Integrated Task and Data Parallel Support for Dynamic Applications

James M. Rehg,1 Kathleen Knobe,1 Umakishore Ramachandran,2 Rishiyur S. Nikhil,1 and Arun Chauhan3

1Cambridge Research Laboratory, Compaq Computer Corporation, Cambridge, MA 02139, USA
2College of Computing, Georgia Institute of Technology, Atlanta GA 30332, USA
3Computer Science Department, Rice University, Houston, TX 77005, USA

Copyright © 1999 Hindawi Publishing Corporation. This is an open access article distributed under the Creative Commons Attribution License, which permits unrestricted use, distribution, and reproduction in any medium, provided the original work is properly cited.

Abstract

There is an emerging class of real‐time interactive applications that require the dynamic integration of task and data parallelism. An example is the Smart Kiosk, a free‐standing computer device that provides information and entertainment to people in public spaces.

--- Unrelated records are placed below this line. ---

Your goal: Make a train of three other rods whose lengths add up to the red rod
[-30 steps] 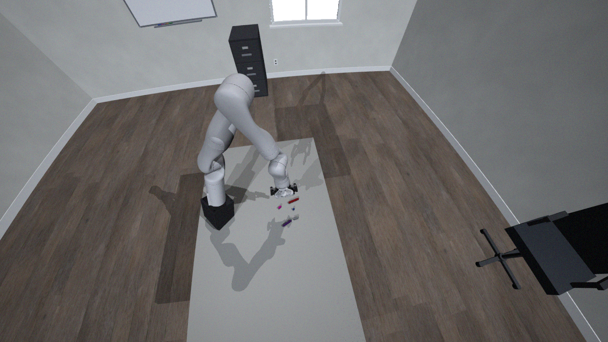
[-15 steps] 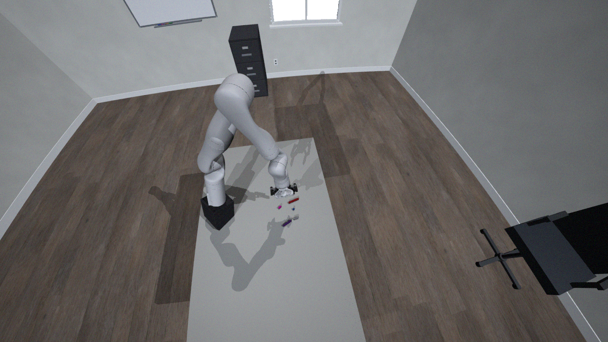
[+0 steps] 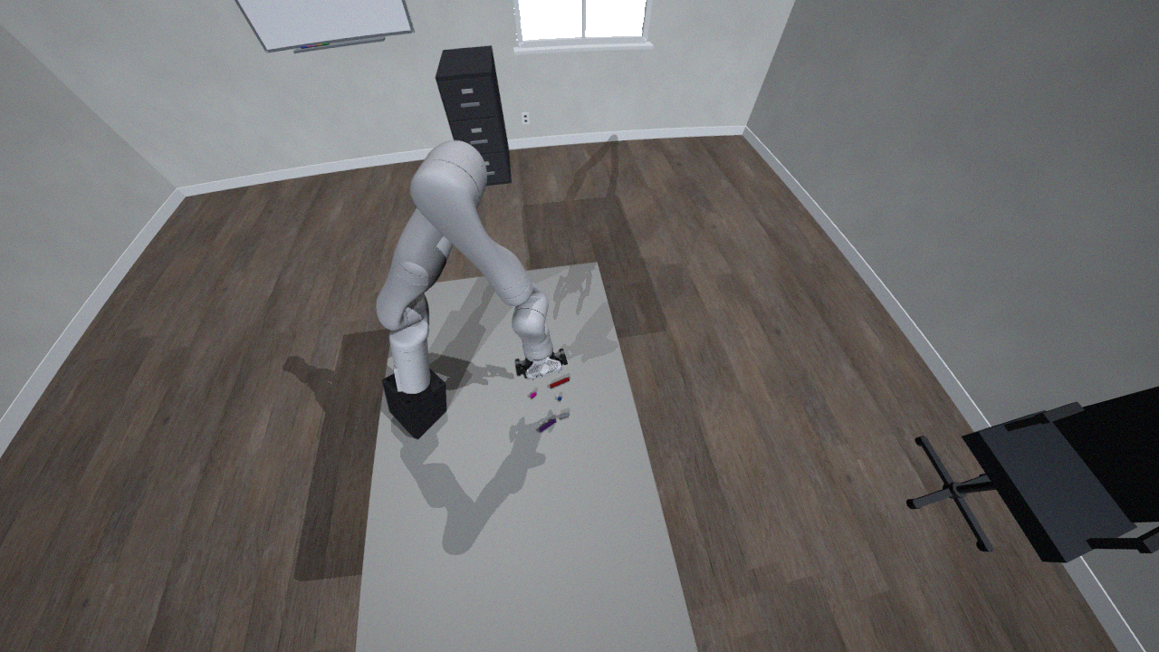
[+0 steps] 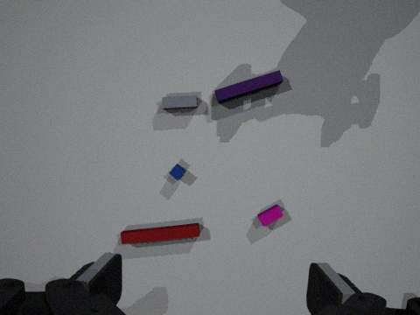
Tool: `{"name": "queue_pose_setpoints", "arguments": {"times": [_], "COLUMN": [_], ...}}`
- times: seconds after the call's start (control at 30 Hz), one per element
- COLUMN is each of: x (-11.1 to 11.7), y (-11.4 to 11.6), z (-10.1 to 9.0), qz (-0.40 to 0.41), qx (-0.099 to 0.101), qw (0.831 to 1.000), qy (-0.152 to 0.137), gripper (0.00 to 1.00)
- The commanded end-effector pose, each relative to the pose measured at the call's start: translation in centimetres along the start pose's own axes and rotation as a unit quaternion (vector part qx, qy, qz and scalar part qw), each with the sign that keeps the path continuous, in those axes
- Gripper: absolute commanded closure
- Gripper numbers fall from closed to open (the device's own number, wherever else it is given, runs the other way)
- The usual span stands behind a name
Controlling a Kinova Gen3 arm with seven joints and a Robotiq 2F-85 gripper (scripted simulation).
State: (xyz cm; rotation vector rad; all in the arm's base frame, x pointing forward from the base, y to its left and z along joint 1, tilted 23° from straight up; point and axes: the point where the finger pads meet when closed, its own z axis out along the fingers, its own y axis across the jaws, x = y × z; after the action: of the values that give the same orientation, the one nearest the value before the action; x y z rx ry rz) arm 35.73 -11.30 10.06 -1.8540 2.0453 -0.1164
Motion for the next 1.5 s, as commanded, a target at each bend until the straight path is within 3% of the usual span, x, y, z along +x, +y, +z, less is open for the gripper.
{"name": "queue_pose_setpoints", "arguments": {"times": [0.0,0.23,0.33,0.43,0.53,0.67,0.73,1.07,1.2,1.23,1.3,1.37,1.47], "x": [-0.2,-0.3,-0.4,-0.7,-1.2,-2.2,-2.2,-5.7,-7.0,-7.2,-7.2,-7.6,-8.0], "y": [0.0,0.0,0.0,-0.2,-0.5,-0.8,-0.8,-1.3,-1.3,-1.2,-1.2,-1.2,-1.1], "z": [0.3,1.1,1.7,2.4,3.1,4.1,4.1,6.3,6.9,7.0,7.0,7.2,7.4], "qz": [-0.032,-0.145,-0.235,-0.336,-0.438,-0.562,-0.562,-0.81,-0.862,-0.871,-0.871,-0.885,-0.898], "qx": [-0.003,-0.008,-0.012,-0.016,-0.018,-0.019,-0.019,-0.008,-0.001,0.0,0.0,0.003,0.006], "qw": [0.999,0.989,0.972,0.942,0.899,0.826,0.826,0.586,0.508,0.492,0.492,0.466,0.441], "qy": [0.002,0.012,0.017,0.022,0.024,0.024,0.024,0.011,0.005,0.004,0.004,0.002,0.0], "gripper": [0.0,0.0,0.0,0.0,0.0,0.0,0.0,0.0,0.0,0.0,0.0,0.0,0.0]}}
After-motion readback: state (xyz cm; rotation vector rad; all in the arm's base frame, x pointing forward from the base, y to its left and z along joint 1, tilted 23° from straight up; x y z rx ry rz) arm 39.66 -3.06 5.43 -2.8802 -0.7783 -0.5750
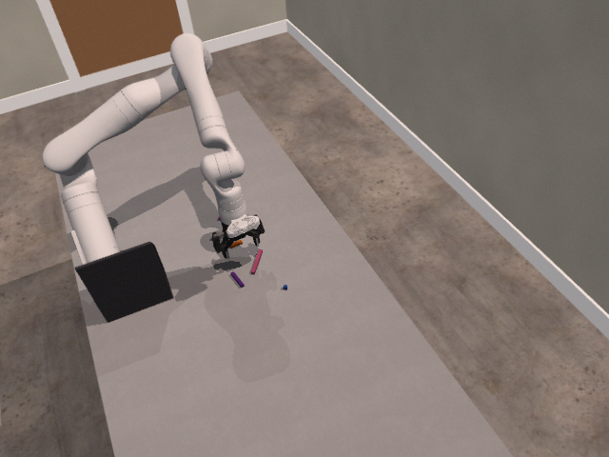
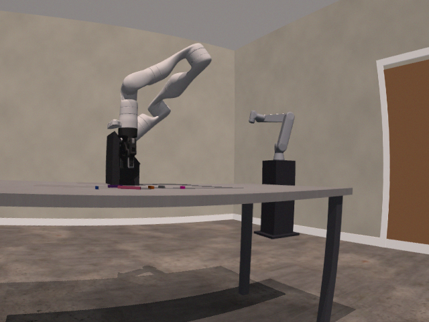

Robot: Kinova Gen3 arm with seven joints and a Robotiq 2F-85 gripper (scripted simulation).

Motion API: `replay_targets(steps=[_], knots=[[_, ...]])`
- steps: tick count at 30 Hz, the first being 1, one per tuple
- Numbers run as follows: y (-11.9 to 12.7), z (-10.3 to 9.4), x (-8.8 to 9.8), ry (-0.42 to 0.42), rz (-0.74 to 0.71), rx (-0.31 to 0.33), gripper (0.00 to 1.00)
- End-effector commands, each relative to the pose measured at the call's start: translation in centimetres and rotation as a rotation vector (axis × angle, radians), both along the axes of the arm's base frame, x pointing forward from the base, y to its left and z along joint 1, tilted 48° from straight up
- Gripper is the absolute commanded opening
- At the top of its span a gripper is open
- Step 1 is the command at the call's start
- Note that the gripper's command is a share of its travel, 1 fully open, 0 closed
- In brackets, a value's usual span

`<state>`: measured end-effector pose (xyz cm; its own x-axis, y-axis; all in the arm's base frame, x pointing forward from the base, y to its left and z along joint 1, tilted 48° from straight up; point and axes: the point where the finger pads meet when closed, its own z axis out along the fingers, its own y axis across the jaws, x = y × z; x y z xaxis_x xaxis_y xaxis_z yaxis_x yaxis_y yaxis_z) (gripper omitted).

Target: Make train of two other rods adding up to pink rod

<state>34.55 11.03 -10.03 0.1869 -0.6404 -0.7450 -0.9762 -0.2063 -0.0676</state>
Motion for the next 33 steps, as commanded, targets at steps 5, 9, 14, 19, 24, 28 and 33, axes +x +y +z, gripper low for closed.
replay_targets(steps=[5, 9, 14, 19, 24, 28, 33], knots=[[4.3, 5.7, -1.2, -0.110, 0.079, 0.008, 1.00], [6.5, 8.7, -2.9, -0.161, 0.130, 0.017, 1.00], [8.8, 11.9, -5.5, -0.218, 0.192, 0.027, 1.00], [9.1, 12.4, -6.0, -0.227, 0.203, 0.029, 1.00], [9.1, 12.2, -6.1, -0.222, 0.203, 0.029, 0.46], [9.1, 12.2, -6.1, -0.222, 0.203, 0.029, 0.46], [9.1, 12.2, -6.1, -0.222, 0.203, 0.029, 0.46]])
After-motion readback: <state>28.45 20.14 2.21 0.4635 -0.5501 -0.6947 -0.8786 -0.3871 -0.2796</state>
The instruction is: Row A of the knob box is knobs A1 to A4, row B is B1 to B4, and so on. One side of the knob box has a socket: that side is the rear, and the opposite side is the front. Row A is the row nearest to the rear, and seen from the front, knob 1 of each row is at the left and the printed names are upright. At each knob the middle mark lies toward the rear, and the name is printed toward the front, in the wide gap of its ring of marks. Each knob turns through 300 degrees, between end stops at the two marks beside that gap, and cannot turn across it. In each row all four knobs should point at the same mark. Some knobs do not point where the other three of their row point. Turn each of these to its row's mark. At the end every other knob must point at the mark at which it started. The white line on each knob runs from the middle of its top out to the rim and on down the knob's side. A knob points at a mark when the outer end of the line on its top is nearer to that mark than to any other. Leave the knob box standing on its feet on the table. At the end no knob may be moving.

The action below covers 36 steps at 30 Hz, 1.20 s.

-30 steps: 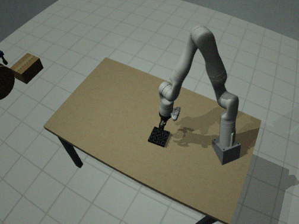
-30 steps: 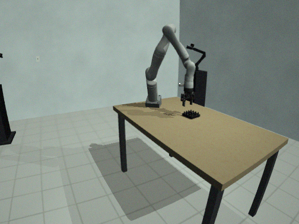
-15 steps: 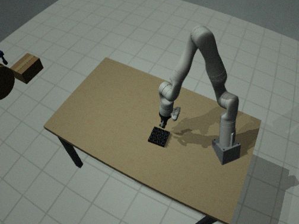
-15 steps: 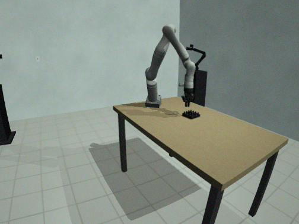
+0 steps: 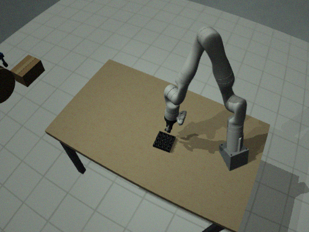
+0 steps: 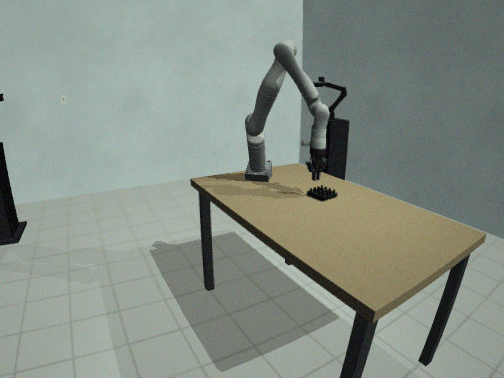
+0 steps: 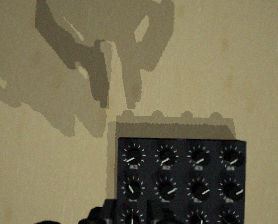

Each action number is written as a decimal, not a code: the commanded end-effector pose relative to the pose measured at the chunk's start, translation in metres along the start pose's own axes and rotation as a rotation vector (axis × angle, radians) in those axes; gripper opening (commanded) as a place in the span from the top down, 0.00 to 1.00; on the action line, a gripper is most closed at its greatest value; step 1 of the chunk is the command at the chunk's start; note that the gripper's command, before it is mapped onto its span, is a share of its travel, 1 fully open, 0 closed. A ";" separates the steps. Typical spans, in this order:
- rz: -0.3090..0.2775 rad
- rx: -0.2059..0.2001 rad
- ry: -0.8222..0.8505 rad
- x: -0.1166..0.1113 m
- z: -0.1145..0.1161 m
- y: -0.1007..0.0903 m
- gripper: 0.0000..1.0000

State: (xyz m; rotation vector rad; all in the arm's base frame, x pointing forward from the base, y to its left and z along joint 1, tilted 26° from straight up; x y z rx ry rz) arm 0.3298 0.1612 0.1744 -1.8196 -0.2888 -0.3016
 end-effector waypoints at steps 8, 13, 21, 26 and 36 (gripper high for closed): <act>-0.001 0.001 0.000 0.000 0.000 0.000 0.81; -0.001 0.001 0.000 0.000 0.000 0.001 0.81; -0.001 0.001 0.000 0.000 0.000 0.007 0.81; -0.001 0.001 0.000 0.000 0.000 0.012 0.81; -0.001 0.001 0.000 -0.001 0.000 0.023 0.81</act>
Point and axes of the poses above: the point where the finger pads meet when closed, its own y axis out along the fingers, its own z axis across the jaws, x = y × z, the point moved 5 cm from there along -y, back along the fingers, and after that the axes turned 12 degrees about y, right-handed, at the moved point
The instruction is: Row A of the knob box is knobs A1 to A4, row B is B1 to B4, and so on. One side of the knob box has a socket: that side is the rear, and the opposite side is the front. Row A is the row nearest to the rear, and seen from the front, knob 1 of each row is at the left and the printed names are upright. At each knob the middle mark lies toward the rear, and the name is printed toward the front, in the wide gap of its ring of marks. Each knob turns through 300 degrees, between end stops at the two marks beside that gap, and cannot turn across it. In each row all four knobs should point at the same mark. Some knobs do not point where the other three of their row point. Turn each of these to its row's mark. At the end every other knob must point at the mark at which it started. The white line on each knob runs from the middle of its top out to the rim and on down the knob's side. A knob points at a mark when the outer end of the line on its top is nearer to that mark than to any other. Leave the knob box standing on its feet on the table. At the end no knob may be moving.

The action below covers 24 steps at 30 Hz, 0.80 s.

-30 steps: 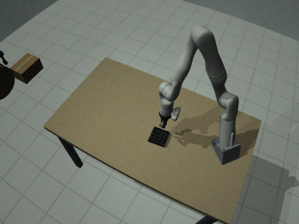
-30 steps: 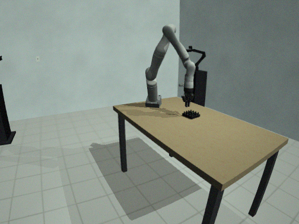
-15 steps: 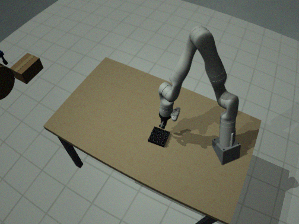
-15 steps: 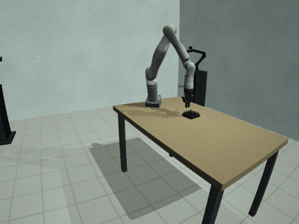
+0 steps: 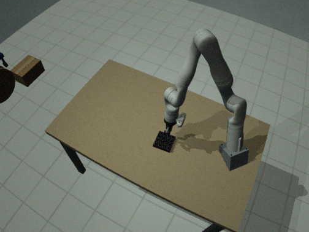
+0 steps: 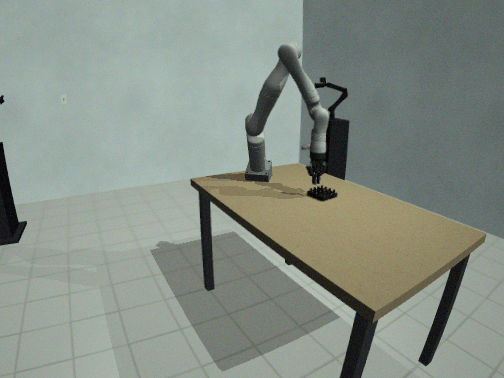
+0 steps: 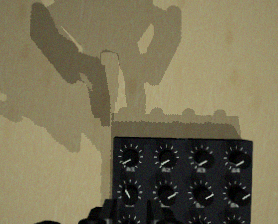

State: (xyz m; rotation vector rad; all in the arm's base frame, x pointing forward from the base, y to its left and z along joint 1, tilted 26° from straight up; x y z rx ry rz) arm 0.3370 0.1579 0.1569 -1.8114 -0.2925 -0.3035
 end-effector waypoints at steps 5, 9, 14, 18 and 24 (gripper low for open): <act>0.003 -0.007 -0.001 -0.001 -0.001 0.011 0.81; 0.003 -0.007 -0.001 -0.001 -0.001 0.014 0.81; 0.003 -0.007 -0.001 -0.001 -0.001 0.018 0.81; 0.003 -0.007 -0.001 -0.002 -0.001 0.022 0.81; 0.003 -0.007 -0.001 -0.002 -0.001 0.024 0.81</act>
Point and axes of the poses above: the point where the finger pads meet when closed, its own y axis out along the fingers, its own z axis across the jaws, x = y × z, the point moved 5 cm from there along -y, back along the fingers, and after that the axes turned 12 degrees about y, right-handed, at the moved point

The kiosk interface is computationally demanding: It employs vision and speech sensing and an animated graphical talking face for output. The computational demands of an interactive kiosk can vary widely with the number of customers and the state of the interaction. Unfortunately this makes it difficult to apply current techniques for integrated task and data parallel computing, which can produce optimal decompositions for static problems. Using experimental results from a color‐based people tracking module, we demonstrate the existence of a small number of distinct operating regimes in the kiosk application. We refer to this type of program behavior as constrained dynamism. An application exhibiting constrained dynamism can execute efficiently by dynamically switching among a small number of statically determined fixed data parallel strategies. We present a novel framework for integrating task and data parallelism for applications that exhibit constrained dynamism. Our solution has been implemented using Stampede, a cluster programming system developed at the Cambridge Research Laboratory.